(Beginning of DATA FOR THIS EXERCISE)

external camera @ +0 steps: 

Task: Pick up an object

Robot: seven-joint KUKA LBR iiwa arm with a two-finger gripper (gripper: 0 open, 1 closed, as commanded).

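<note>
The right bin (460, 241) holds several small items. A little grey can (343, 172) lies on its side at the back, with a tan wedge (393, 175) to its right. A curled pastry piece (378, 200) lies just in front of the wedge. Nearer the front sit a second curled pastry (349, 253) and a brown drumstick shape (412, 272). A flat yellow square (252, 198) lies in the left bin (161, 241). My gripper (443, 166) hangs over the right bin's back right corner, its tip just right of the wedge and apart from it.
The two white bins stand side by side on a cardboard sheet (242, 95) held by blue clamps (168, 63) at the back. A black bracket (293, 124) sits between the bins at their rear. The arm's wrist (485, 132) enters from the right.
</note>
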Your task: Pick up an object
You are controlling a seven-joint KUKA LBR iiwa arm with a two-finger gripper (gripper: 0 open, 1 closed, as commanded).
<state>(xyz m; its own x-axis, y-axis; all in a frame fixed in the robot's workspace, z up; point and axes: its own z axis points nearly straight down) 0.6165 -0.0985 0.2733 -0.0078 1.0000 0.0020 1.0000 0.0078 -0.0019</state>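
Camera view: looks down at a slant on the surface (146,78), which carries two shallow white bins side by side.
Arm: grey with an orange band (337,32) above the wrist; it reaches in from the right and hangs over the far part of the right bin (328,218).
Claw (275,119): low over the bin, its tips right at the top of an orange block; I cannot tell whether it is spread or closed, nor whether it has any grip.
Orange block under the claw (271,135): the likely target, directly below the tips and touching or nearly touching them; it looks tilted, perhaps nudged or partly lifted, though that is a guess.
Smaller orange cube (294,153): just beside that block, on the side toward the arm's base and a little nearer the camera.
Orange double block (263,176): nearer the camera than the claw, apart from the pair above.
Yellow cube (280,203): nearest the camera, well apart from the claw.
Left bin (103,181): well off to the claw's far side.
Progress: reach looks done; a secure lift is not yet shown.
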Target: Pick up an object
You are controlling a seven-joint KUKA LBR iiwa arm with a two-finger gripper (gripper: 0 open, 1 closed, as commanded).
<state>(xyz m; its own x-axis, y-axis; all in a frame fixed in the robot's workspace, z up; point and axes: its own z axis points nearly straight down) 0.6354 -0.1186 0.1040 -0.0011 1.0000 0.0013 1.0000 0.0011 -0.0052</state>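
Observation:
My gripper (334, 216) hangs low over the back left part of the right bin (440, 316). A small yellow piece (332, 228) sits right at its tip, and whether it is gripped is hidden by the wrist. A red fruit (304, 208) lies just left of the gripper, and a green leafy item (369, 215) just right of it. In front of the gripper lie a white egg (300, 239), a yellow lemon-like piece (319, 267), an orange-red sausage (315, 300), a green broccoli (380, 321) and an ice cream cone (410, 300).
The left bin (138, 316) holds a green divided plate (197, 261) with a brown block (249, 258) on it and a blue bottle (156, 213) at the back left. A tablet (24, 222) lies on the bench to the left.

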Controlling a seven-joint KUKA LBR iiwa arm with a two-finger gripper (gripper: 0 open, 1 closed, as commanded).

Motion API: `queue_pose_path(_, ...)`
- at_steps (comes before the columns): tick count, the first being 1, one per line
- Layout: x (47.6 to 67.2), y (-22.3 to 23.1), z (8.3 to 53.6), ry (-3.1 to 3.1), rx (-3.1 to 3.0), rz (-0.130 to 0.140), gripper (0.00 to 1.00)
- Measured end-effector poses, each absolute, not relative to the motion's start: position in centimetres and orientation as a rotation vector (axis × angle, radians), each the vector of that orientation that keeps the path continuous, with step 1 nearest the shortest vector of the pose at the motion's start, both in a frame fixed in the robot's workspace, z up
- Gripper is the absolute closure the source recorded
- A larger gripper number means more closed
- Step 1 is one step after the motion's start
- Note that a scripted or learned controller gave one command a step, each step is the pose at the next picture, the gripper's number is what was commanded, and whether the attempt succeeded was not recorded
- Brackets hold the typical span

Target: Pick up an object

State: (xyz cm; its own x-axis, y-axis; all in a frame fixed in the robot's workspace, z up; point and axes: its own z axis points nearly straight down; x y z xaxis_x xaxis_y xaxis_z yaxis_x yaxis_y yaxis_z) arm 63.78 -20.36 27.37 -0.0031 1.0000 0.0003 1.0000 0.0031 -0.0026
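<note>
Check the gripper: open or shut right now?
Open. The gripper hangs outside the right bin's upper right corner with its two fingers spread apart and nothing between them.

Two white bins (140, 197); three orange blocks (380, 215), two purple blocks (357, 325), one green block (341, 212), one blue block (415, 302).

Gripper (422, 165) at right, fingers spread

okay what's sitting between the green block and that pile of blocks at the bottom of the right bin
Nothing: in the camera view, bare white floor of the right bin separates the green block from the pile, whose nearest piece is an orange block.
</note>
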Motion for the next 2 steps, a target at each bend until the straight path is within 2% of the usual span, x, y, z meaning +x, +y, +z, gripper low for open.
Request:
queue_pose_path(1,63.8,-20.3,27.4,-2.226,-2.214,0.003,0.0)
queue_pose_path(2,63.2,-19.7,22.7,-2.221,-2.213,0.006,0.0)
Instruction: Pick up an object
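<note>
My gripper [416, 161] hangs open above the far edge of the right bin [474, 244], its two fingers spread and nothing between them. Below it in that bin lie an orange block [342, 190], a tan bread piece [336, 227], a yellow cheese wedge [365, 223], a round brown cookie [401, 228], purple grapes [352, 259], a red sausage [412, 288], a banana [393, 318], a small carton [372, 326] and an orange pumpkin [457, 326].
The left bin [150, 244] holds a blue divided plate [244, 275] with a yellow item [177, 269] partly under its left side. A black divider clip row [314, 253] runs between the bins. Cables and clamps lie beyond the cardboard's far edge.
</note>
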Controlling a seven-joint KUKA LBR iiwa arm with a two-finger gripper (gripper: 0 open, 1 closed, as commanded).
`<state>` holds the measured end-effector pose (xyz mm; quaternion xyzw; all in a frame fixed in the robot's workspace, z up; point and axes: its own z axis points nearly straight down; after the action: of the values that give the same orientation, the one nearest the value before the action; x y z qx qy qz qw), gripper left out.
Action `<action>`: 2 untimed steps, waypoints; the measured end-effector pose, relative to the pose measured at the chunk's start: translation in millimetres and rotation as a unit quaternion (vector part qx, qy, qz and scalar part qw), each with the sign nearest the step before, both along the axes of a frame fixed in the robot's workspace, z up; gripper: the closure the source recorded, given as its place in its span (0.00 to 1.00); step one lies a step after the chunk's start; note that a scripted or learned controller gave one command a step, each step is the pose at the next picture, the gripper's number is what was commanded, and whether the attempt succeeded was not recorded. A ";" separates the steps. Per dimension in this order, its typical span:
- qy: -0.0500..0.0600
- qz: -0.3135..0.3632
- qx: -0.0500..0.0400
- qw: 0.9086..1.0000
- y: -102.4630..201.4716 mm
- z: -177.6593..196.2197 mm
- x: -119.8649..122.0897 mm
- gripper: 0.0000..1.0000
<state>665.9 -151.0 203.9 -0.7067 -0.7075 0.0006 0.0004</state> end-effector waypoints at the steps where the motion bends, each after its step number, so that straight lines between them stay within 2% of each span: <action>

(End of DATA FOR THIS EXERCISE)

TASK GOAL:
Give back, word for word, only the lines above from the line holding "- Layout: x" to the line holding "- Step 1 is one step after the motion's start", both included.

ANSWER TO THE PROBLEM:
- Layout: x (47.6 to 67.2), y (-22.3 to 23.1), z (8.3 to 53.6), ry (-3.1 to 3.1), rx (-3.1 to 3.0), rz (-0.130 to 0.140), gripper (0.00 to 1.00)
- Measured end-effector poses, each absolute, not relative to the motion's start: position in centimetres and orientation as a rotation vector (axis × angle, radians), each the vector of that orientation that keeps the path continuous, with step 1 nearest the shortest vector of the pose at the motion's start, both in a frame fixed in the robot's workspace, z up
- Gripper is the absolute closure the source recorded
- A larger gripper number means more closed
- Step 1 is one step after the motion's start

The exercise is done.